> [WHAT NEEDS TO BE DONE] Every single entry that follows is to be retyped exactly.

[Stored entries]
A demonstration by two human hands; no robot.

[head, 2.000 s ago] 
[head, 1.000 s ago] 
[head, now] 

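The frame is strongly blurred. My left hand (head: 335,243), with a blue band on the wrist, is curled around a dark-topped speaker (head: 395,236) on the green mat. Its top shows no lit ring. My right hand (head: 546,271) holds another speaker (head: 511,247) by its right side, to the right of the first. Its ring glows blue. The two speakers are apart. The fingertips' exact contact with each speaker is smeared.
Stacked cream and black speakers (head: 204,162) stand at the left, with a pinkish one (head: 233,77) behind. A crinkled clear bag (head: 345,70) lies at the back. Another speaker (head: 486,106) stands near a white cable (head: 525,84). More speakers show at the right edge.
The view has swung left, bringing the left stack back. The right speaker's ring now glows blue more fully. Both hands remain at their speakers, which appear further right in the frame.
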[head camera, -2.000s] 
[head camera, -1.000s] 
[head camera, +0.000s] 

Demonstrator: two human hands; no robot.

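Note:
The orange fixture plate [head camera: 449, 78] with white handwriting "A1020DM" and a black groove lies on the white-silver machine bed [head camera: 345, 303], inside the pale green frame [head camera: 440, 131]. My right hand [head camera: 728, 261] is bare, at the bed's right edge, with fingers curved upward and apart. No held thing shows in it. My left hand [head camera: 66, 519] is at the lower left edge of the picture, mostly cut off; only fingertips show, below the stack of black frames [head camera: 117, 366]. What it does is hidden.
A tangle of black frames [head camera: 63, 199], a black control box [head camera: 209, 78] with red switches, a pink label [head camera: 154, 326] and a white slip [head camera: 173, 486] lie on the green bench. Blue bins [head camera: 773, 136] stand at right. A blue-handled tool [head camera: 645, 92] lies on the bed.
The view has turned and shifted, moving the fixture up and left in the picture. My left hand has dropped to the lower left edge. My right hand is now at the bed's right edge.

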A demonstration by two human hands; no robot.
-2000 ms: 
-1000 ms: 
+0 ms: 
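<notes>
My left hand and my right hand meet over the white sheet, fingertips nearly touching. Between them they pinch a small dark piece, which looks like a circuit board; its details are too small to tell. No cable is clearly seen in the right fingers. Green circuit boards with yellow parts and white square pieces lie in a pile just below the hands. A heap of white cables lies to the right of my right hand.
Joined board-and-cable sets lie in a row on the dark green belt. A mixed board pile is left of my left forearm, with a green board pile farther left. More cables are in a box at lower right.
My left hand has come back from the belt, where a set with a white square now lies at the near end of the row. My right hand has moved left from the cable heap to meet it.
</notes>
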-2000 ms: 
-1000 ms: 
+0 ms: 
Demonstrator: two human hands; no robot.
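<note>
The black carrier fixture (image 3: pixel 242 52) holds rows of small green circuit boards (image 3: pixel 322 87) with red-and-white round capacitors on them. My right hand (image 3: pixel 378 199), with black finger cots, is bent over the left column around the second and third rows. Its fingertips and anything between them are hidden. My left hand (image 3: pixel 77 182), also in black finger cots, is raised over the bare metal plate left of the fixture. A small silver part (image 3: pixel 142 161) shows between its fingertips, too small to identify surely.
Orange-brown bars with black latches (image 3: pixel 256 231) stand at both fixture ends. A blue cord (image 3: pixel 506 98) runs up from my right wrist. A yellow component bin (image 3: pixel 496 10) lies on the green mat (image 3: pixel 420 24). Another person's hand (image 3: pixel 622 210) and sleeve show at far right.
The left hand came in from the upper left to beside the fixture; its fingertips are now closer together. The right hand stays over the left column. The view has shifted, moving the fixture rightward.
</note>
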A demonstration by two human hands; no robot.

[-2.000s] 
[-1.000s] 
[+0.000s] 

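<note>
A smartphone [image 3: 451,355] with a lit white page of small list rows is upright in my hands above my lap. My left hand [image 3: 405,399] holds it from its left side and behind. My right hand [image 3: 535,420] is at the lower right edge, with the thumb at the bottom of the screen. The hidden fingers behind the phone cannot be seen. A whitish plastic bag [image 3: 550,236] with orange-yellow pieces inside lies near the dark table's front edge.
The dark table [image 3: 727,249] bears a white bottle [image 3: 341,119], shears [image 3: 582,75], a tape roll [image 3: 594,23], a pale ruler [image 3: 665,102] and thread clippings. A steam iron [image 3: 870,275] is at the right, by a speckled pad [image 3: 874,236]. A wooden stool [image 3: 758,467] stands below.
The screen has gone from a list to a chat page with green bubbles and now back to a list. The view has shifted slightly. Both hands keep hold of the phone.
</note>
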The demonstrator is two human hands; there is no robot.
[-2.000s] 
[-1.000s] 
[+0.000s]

> [RESULT OF THIS EXERCISE]
A demonstration by two human hands; no robot.

[head, 2.000 s ago] 
[head, 1.000 s ago] 
[head, now] 

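The frame is strongly blurred. My left hand (head: 335,243), with a blue band on the wrist, is curled around a dark-topped speaker (head: 395,236) on the green mat. Its top shows no lit ring. My right hand (head: 546,271) holds another speaker (head: 511,247) by its right side, to the right of the first. Its ring glows blue. The two speakers are apart. The fingertips' exact contact with each speaker is smeared.
Stacked cream and black speakers (head: 204,162) stand at the left, with a pinkish one (head: 233,77) behind. A crinkled clear bag (head: 345,70) lies at the back. Another speaker (head: 486,106) stands near a white cable (head: 525,84). More speakers show at the right edge.
The view has swung left, bringing the left stack back. The right speaker's ring now glows blue more fully. Both hands remain at their speakers, which appear further right in the frame.
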[head camera, -2.000s] 
[head camera, -1.000s] 
[head camera, +0.000s] 

Demonstrator: two human hands; no robot.

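Note:
The orange fixture plate [head camera: 449, 78] with white handwriting "A1020DM" and a black groove lies on the white-silver machine bed [head camera: 345, 303], inside the pale green frame [head camera: 440, 131]. My right hand [head camera: 728, 261] is bare, at the bed's right edge, with fingers curved upward and apart. No held thing shows in it. My left hand [head camera: 66, 519] is at the lower left edge of the picture, mostly cut off; only fingertips show, below the stack of black frames [head camera: 117, 366]. What it does is hidden.
A tangle of black frames [head camera: 63, 199], a black control box [head camera: 209, 78] with red switches, a pink label [head camera: 154, 326] and a white slip [head camera: 173, 486] lie on the green bench. Blue bins [head camera: 773, 136] stand at right. A blue-handled tool [head camera: 645, 92] lies on the bed.
The view has turned and shifted, moving the fixture up and left in the picture. My left hand has dropped to the lower left edge. My right hand is now at the bed's right edge.
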
A demonstration by two human hands; no robot.
-2000 ms: 
-1000 ms: 
+0 ms: 
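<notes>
My left hand and my right hand meet over the white sheet, fingertips nearly touching. Between them they pinch a small dark piece, which looks like a circuit board; its details are too small to tell. No cable is clearly seen in the right fingers. Green circuit boards with yellow parts and white square pieces lie in a pile just below the hands. A heap of white cables lies to the right of my right hand.
Joined board-and-cable sets lie in a row on the dark green belt. A mixed board pile is left of my left forearm, with a green board pile farther left. More cables are in a box at lower right.
My left hand has come back from the belt, where a set with a white square now lies at the near end of the row. My right hand has moved left from the cable heap to meet it.
</notes>
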-2000 ms: 
-1000 ms: 
+0 ms: 
Demonstrator: two human hands; no robot.
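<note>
The black carrier fixture (image 3: pixel 242 52) holds rows of small green circuit boards (image 3: pixel 322 87) with red-and-white round capacitors on them. My right hand (image 3: pixel 378 199), with black finger cots, is bent over the left column around the second and third rows. Its fingertips and anything between them are hidden. My left hand (image 3: pixel 77 182), also in black finger cots, is raised over the bare metal plate left of the fixture. A small silver part (image 3: pixel 142 161) shows between its fingertips, too small to identify surely.
Orange-brown bars with black latches (image 3: pixel 256 231) stand at both fixture ends. A blue cord (image 3: pixel 506 98) runs up from my right wrist. A yellow component bin (image 3: pixel 496 10) lies on the green mat (image 3: pixel 420 24). Another person's hand (image 3: pixel 622 210) and sleeve show at far right.
The left hand came in from the upper left to beside the fixture; its fingertips are now closer together. The right hand stays over the left column. The view has shifted, moving the fixture rightward.
</note>
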A demonstration by two human hands; no robot.

[-2.000s] 
[-1.000s] 
[+0.000s] 

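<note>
A smartphone [image 3: 451,355] with a lit white page of small list rows is upright in my hands above my lap. My left hand [image 3: 405,399] holds it from its left side and behind. My right hand [image 3: 535,420] is at the lower right edge, with the thumb at the bottom of the screen. The hidden fingers behind the phone cannot be seen. A whitish plastic bag [image 3: 550,236] with orange-yellow pieces inside lies near the dark table's front edge.
The dark table [image 3: 727,249] bears a white bottle [image 3: 341,119], shears [image 3: 582,75], a tape roll [image 3: 594,23], a pale ruler [image 3: 665,102] and thread clippings. A steam iron [image 3: 870,275] is at the right, by a speckled pad [image 3: 874,236]. A wooden stool [image 3: 758,467] stands below.
The screen has gone from a list to a chat page with green bubbles and now back to a list. The view has shifted slightly. Both hands keep hold of the phone.
</note>
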The demonstrator is two human hands; there is no robot.
[-2.000s] 
[-1.000s] 
[+0.000s]

The required output has been given in full.